Exercise description:
Look through the data below for the line with "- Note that", and transcribe it exactly together with each line after it up to and including the line with "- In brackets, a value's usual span". Give nothing else.

Dataset content:
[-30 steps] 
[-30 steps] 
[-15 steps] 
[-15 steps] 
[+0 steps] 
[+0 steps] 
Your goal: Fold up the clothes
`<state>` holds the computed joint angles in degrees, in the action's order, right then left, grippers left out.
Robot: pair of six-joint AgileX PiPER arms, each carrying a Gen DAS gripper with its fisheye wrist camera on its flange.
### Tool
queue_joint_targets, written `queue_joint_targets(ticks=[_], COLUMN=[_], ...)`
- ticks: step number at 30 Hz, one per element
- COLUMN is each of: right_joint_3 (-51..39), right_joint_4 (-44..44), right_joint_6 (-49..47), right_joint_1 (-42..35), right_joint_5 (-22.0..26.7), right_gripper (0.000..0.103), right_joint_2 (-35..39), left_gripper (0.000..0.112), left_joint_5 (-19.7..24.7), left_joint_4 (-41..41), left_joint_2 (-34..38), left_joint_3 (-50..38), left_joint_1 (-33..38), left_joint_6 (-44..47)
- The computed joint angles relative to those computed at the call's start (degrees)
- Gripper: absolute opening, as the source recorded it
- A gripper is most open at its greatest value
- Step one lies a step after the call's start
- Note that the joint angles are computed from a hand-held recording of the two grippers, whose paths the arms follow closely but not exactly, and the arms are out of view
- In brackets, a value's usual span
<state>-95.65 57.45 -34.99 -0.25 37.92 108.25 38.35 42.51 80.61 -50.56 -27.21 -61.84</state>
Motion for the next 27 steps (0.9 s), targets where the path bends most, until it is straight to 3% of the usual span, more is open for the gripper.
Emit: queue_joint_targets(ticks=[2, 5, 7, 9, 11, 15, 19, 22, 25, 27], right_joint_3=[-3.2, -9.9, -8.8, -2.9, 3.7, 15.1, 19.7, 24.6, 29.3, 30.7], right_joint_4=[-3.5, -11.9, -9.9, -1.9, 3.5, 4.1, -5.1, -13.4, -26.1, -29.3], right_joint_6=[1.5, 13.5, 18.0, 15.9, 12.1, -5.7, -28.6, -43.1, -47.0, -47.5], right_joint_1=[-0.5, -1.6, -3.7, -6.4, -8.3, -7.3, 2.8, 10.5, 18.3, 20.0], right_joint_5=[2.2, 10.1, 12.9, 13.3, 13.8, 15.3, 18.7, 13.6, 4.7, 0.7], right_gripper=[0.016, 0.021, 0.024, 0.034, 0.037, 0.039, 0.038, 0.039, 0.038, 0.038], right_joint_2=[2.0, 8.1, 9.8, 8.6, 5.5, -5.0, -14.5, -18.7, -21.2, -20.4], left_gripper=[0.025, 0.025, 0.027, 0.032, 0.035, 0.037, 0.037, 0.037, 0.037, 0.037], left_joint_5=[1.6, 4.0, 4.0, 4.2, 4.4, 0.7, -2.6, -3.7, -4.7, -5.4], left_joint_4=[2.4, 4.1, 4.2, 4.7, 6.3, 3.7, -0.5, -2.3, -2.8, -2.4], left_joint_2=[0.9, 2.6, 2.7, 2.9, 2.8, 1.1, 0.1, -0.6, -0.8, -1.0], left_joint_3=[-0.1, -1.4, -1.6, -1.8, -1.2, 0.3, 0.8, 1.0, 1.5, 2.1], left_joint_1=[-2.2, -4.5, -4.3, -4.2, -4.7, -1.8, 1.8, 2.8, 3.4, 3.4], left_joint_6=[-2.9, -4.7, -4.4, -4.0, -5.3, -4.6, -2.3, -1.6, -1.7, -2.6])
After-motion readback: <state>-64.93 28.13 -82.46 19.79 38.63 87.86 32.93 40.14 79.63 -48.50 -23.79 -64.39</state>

Response box:
- Note that the joint angles are computed from a hand-held recording of the two grippers, whose paths the arms follow closely but not exactly, and the arms are out of view
- In brackets, a value's usual span

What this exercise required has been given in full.